Florida may join Daubert states
November 6, 2013 | Court Rulings
On April 26, the Florida legislature passed a bill that requires courts to evaluate expert testimony under the Daubert standard. If the governor signs it, the law will go into effect on July 1, and Florida will join the majority of state courts and the federal courts that already have adopted Daubert wholesale or in part.
Adoption of Daubert will mean the end of the controversial, idiosyncratic Frye standard in Florida state courts, in which expert testimony is admissible if the witness has “scientific, technical, or other specialized knowledge” that relates to an issue in the case and assists the jury. Only when an expert’s opinion concerns a “new and novel” scientific technique does a court test its reliability under the Frye standard, which requires that an expert’s methods be “generally accepted” in the relevant scientific community. The little judicial scrutiny for reliability that exists may be avoided under the state’s “pure opinion exception” (POE). The POE provides that, if the expert relies only on his or her personal experience or training, the testimony is admissible without being subject to a Frye hearing.

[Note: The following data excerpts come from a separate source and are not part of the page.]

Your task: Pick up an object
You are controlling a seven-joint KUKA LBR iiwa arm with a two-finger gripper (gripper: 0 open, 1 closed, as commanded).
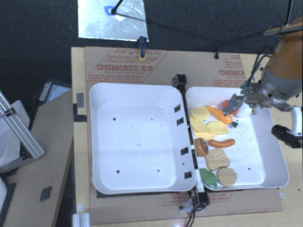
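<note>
Carrot-shaped orange plastic toy (218,113) lies in the right white shallow bin (272,171), toward its upper middle, on a bench covered by a tan cardboard sheet with red print (128,65) and surrounded by dark carpet-like floor (38,37). A square of shiny foil (111,13) sits on that floor beyond the bench, and a small yellow and blue clamp (141,48) grips the cardboard's far edge. The carrot is slim, tapered and bright orange, slanting down to the right, with a bit of teal green beside its lower end. The grey two-finger gripper (232,106) hangs at the carrot's upper right end, just beside a red rounded piece (227,103) — whether its fingers are spread or closed cannot be made out. Pale yellow flat slices (204,122) crowd the carrot's left and lower side, touching it. Below them lie an orange-red sausage (221,143), a brown round piece (202,147), a tan cracker-shaped biscuit (217,160), a beige round cookie (227,176) and a green leaf (207,177). The left white shallow bin (137,136) adjoins, joined by black clips (181,122).
</note>
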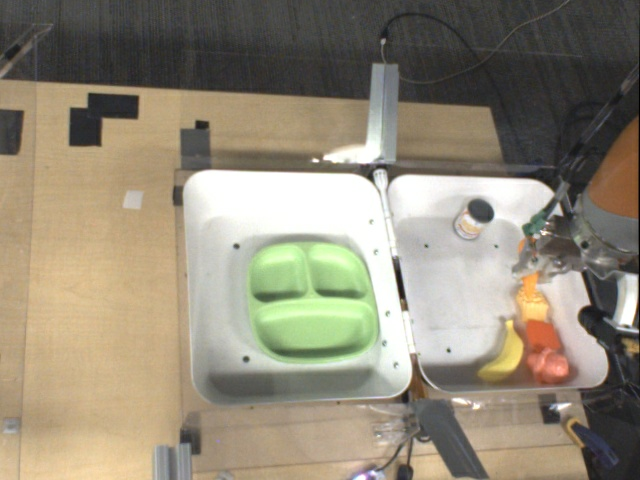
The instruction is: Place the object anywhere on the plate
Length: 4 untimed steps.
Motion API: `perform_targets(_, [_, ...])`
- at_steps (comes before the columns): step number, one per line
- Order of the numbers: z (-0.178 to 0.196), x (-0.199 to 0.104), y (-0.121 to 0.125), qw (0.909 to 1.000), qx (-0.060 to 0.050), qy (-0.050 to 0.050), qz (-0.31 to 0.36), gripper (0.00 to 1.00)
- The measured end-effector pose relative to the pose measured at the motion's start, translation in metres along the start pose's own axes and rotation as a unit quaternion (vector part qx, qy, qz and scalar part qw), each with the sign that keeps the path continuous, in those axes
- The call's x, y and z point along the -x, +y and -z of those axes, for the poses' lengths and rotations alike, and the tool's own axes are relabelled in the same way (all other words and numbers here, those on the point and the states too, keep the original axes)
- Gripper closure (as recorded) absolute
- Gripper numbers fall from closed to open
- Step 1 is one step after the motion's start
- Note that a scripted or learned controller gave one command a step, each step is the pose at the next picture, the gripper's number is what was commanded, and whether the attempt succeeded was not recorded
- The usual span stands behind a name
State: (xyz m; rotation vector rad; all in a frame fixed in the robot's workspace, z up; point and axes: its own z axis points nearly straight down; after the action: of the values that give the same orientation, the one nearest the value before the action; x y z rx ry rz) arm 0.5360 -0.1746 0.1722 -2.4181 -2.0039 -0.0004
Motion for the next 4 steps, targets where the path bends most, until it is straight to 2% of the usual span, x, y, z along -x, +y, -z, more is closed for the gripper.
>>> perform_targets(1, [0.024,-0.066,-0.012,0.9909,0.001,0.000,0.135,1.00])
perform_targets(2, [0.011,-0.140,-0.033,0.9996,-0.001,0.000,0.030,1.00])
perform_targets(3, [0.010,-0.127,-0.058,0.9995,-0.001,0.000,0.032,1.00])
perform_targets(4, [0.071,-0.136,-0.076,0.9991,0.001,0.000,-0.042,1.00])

Critics have contended that the current system’s “let it all in” approach relies on the battle of the experts to resolve expert testimony issues. More problematic still, it forces juries to assess matters of science on which there is not yet a consensus among scientists.

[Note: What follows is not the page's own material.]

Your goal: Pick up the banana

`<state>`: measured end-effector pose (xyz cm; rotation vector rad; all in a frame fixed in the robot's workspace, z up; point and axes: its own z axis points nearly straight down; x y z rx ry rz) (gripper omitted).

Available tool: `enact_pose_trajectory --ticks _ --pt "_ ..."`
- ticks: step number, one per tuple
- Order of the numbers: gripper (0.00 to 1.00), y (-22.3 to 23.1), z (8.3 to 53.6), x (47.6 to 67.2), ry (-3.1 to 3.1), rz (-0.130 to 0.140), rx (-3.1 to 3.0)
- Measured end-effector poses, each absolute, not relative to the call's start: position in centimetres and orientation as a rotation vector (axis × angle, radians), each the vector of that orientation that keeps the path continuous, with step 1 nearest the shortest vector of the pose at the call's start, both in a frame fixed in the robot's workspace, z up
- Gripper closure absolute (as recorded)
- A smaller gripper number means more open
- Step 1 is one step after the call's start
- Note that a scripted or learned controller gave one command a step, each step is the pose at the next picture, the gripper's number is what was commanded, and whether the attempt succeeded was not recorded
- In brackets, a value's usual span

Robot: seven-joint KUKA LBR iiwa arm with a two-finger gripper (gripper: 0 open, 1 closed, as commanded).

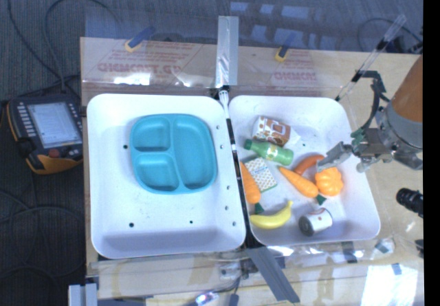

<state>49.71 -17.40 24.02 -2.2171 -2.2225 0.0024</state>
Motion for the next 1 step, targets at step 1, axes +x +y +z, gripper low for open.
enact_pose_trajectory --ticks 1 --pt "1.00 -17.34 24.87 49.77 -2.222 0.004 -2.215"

Under Daubert, the court functions as a gatekeeper, admitting only testimony from a witness who qualifies as an expert in the field and whose testimony is helpful to the jury, is relevant, and is “the product of reliable principles and methods.” Cases building on Daubert expressly have rejected the “because I say so,” or “ipse dixit,” approach that Florida has embraced by way of the POE.
Opponents of the new legislation, in turn, have warned that a Daubert-like standard will lead to prolonged litigation because of the resulting Daubert motions and hearings and unreasonably burden the state court system. The bill’s history is available at www.flsenate.gov/Committees/billsummaries/2013/html/489.